What you will do:
Please repeat the listing exactly, starting at its first line and stopping after the line that contains "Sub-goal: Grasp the".

Data segment:
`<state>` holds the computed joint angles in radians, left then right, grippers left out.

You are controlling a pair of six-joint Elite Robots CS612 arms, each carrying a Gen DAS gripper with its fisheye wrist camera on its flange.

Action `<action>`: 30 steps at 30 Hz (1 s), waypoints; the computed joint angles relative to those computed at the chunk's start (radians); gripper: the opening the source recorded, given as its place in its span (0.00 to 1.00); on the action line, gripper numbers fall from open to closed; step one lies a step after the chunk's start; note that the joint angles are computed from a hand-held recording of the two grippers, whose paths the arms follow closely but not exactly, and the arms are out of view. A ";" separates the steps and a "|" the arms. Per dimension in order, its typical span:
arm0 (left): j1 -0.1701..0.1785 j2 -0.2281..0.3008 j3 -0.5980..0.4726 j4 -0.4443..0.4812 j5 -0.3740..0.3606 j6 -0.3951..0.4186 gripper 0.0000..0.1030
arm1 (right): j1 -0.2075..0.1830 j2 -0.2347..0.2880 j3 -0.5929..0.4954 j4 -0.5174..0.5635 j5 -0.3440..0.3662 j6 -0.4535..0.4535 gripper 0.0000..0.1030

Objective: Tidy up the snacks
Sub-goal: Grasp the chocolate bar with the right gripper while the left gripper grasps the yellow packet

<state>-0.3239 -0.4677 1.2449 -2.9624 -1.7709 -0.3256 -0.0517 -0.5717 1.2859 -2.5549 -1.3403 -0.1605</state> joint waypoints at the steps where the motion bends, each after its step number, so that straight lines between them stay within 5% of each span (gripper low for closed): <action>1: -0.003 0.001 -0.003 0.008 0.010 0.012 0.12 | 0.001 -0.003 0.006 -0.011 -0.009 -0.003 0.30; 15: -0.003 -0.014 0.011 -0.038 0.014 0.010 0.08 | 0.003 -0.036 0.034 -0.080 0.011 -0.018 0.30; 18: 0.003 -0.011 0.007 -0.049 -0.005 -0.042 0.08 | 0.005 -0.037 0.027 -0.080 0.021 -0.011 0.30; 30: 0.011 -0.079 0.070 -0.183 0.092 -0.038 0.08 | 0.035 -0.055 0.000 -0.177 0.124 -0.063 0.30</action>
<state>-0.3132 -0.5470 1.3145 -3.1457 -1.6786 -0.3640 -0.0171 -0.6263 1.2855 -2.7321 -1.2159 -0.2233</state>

Output:
`<state>` holds the computed joint angles in radians, left then right, grippers left out.

You are controlling a pair of six-joint Elite Robots CS612 arms, each carrying a Gen DAS gripper with its fisheye wrist camera on its flange.

Action `<action>`: 30 steps at 30 Hz (1 s), waypoints; the computed joint angles relative to those computed at the chunk's start (radians); gripper: the opening the source recorded, given as its place in its span (0.00 to 1.00); on the action line, gripper numbers fall from open to closed; step one lies a step after the chunk's start; note that the joint angles are computed from a hand-held recording of the two grippers, whose paths the arms follow closely but not exactly, and the arms are out of view. A ";" separates the steps and a "|" the arms. Per dimension in order, its typical span:
arm0 (left): j1 -0.1701..0.1785 j2 -0.2281..0.3008 j3 -0.5980..0.4726 j4 -0.4443..0.4812 j5 -0.3740..0.3606 j6 -0.3951..0.4186 gripper 0.0000..0.1030
arm1 (right): j1 -0.2075..0.1830 j2 -0.2347..0.2880 j3 -0.5929..0.4954 j4 -0.5174..0.5635 j5 -0.3440..0.3662 j6 -0.4535..0.4535 gripper 0.0000..0.1030

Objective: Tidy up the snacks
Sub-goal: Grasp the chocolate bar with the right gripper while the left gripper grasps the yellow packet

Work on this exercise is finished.